(Records for this exercise Opens)

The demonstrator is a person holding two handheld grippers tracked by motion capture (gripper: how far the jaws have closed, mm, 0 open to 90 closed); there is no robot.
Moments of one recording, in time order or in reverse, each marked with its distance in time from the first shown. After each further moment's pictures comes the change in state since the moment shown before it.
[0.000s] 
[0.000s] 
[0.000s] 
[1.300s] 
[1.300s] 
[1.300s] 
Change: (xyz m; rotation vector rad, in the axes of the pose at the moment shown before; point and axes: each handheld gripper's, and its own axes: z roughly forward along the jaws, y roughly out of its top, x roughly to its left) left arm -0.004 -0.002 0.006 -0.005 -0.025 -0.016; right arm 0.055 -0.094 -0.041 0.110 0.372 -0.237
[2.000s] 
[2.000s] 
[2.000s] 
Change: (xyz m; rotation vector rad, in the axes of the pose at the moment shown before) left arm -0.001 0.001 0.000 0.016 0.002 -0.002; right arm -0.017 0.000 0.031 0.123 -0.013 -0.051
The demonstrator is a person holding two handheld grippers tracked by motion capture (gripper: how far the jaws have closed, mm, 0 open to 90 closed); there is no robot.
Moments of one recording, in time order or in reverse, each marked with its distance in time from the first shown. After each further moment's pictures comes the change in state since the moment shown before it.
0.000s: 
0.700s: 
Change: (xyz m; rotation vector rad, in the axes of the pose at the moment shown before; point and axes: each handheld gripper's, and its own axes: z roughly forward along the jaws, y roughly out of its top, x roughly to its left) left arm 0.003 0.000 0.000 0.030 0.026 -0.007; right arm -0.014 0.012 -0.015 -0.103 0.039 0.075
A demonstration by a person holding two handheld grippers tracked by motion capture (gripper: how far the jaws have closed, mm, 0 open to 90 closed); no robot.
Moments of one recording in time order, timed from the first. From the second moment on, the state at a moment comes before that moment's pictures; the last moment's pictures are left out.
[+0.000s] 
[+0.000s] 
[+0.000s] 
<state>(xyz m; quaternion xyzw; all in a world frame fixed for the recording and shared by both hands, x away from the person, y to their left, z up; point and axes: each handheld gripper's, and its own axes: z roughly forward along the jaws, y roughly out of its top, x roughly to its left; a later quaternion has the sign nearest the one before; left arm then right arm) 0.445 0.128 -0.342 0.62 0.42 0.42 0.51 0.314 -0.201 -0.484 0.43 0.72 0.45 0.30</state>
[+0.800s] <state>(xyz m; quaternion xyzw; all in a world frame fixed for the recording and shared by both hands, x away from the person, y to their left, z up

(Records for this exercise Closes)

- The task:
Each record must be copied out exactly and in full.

- Expected output:
The demonstrator is a person holding two handheld grippers tracked by motion capture (gripper: how far the jaws have closed, mm, 0 open to 90 closed); there is no robot.
Moments of one recording, in time order or in reverse, each marked with its distance in time from the first shown. After each further moment's pictures comes the change in state since the moment shown before it.
[0.000s] 
[0.000s] 
[0.000s] 
[1.300s] 
[1.300s] 
[1.300s] 
Change: (xyz m; rotation vector rad, in the axes of the pose at the moment shown before; point and axes: each handheld gripper's, and its own axes: z roughly forward along the jaws, y roughly out of its top, x roughly to its left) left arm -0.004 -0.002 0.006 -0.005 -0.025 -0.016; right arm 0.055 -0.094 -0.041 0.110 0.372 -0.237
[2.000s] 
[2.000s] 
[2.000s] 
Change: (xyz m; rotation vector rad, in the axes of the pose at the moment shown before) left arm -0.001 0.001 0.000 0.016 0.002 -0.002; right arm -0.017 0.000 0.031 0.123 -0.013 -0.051
The demonstrator is a person holding two handheld grippers tracked by motion capture (gripper: how far the jaws have closed, mm, 0 open to 90 closed); there is no robot.
Moments of one recording, in time order or in reverse, each marked with its distance in time from the first shown. After each further moment's pictures comes the change in state since the moment shown before it.
0.000s: 
0.700s: 
Change: (xyz m; rotation vector rad, in the axes of the pose at the moment shown before; point and axes: each handheld gripper's, and its own axes: z roughly forward along the jaws, y roughly out of its top, x roughly to its left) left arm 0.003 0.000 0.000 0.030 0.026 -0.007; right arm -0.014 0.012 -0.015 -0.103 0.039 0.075
A demonstration by a person holding two handheld grippers tracked by motion capture (gripper: how far the jaws have closed, mm, 0 open to 90 closed); no robot.
Moments of one recording in time order, timed from the first. From the second moment on, the state at a moment comes before that moment's pictures; the last moment's pictures are left out.
[+0.000s] 
[+0.000s] 
[+0.000s] 
<state>(xyz m; quaternion xyzw; all in a world frame fixed for the recording and shared by both hands, x away from the person, y to their left, z up; point and axes: each handheld gripper's, and its own axes: z roughly forward along the jaws, y roughly out of its top, x roughly to its left; a later quaternion has the sign nearest the one before; left arm then right arm) 0.445 0.128 -0.342 0.62 0.42 0.42 0.51 0.314 -0.201 -0.484 0.43 0.72 0.45 0.30</state>
[+0.800s] <state>(xyz m; quaternion xyzw; all in a world frame fixed for the recording and shared by both hands, x away from the person, y to their left, z up

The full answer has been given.